Neste último artigo de elogio do ócio (o verdadeiro, clássico e cristão), enfrentarei o desafio de falar de um poderoso inimigo do cristão, a acídia, e seguirei as análises do prof. Jean Lauand a respeito.
Os cristãos antigos, desde o século 4º, tentaram identificar os pecados que são fonte e raiz de outros pecados, os chamados pecados capitais, que a tradição da Igreja Católica Romana acabou por consolidar em: soberba, avareza, inveja, ira, impureza, gula e preguiça. Mas, durante mais de mil anos, em lugar da preguiça, o posto de pecado-chave era ocupado pela (hoje desconhecida) acídia.
Com essa substituição, a antropologia perdeu uma poderosíssima (e incrivelmente atual) ferramenta de análise da condição humana: a acídia.
Em vez do pecadilho da preguiça, a acídia é coisa séria: é um tipo de tristeza, melancolia e abatimento da alma, a tristeza pelo bem espiritual; a queimadura interior de quem recusa os bens do espírito. Até o início da idade moderna, tal tristeza é que era vista como pecado capital.
Acídia é base de atitudes contrárias. Uma – secundária e menos perigosa – leva à inação (daí a confusão com a preguiça). Mas os antigos perceberam que a tristeza da alma, a acídia, gera também a ação, um ativismo, a ação desenfreada do homem que perdeu o rumo da vida.
Podemos encontrar essa inquietude no poema “A troca de pneu” (Der Radwechsel), de Bertolt Brecht:
“Fico sentado à beira da estrada/O chofer troca o pneu/Não “tô legal”, lá de onde venho/Não “tô legal”, lá para onde vou/Por que olho a troca do pneu/Com impaciência?” (Ich sitze am Straßenhang;/Der Fahrer wechselt das Rad;/Ich bin nicht gern, wo ich herkomme/Ich bin nicht gern, wo ich hinfahre/Warum sehe ich den Radwechsel/Mit Ungeduld?)
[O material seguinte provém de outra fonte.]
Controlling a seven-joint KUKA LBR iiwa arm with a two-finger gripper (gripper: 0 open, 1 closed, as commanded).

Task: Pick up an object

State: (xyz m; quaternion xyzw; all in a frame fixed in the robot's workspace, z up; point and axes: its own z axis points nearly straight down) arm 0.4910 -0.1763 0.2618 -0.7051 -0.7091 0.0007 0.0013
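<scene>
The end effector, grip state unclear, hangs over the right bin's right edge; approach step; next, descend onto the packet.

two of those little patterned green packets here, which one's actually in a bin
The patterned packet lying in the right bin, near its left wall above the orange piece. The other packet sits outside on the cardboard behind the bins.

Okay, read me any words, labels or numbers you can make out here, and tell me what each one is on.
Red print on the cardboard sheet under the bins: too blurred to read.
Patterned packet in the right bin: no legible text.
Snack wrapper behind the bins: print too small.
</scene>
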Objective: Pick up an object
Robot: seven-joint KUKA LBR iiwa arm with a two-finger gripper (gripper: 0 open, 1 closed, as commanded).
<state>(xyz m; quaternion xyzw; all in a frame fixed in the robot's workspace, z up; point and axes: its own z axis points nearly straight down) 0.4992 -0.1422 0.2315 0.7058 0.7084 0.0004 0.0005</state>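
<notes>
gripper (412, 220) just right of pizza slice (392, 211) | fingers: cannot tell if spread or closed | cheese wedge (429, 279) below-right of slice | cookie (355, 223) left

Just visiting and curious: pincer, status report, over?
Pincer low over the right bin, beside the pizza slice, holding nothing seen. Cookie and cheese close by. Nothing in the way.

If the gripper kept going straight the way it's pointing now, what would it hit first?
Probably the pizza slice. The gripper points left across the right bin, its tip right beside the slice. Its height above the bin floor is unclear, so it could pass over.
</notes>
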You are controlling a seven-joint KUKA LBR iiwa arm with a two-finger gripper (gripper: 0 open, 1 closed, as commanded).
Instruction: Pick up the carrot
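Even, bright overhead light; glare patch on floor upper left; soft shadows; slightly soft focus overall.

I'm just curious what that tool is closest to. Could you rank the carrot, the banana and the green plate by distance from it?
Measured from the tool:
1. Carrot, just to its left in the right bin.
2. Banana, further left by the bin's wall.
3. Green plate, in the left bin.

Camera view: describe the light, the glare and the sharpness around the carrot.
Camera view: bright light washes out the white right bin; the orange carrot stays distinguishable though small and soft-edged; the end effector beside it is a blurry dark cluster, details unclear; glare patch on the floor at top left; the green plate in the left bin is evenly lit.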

No fazer e no não fazer, o tédio. Fernando Pessoa, no Livro do Desassossego, diagnostica a tristeza da acídia:
“Umas vezes em pleno trabalho, outras vezes no pleno descanso que, segundo os moralistas, mereço e me deve ser grato, transborda-se-me a alma de um fel de inércia, e estou cansado, não da obra ou do repouso, mas de mim”.
O poder deletério da acídia fica mais claro quando identificamos suas tradicionais filhas, os males que dela derivam.
A primeira é o desespero, a que se liga uma “irmã”, a pusilanimidade. Paralisado pela vertigem, pelo medo das alturas espirituais, a acídia é um aborrecer-se de que Deus o tenha chamado à estatura de uma vida na graça.
Queimado por essa tristeza suicida, surge a evagatio mentis, a dispersão de quem renuncia a seu centro interior e entrega-se à importunitas: abandonar a torre do espírito para derramar-se no variado. Afogando a sede na água salgada de compensações e prazeres da ação desenfreada, surge o falatório inócuo (verbositas), o agitar-se, o mover-se (inquietudo corporis), a incapacidade de concentrar-se num propósito (instabilitas) e um afã desordenado de sensações (curiositas).
Se já Pascal, em Pensamentos (136/139), diz que a infelicidade vem de o ser humano não poder estar a sós num quarto; hoje, as possibilidades de dispersão no superficial se ampliaram e quase que nos são impostas: na atração magnética pelos celulares e mídia, para não falar das drogas, etc.
Como se vê, o tema é de espantosa atualidade e merece especial e permanente atenção de pais, pastores e educadores. E o antídoto para esse perigoso inimigo do cristão, encontra-se sobretudo no cânone dos textos sagrados da tradição cristã, como esse do salmo 42.11: Por que estás abatida, ó minha alma? Por que te perturbas dentro de mim? Espera em Deus, pois ainda o louvarei, a ele, meu auxílio e Deus meu.”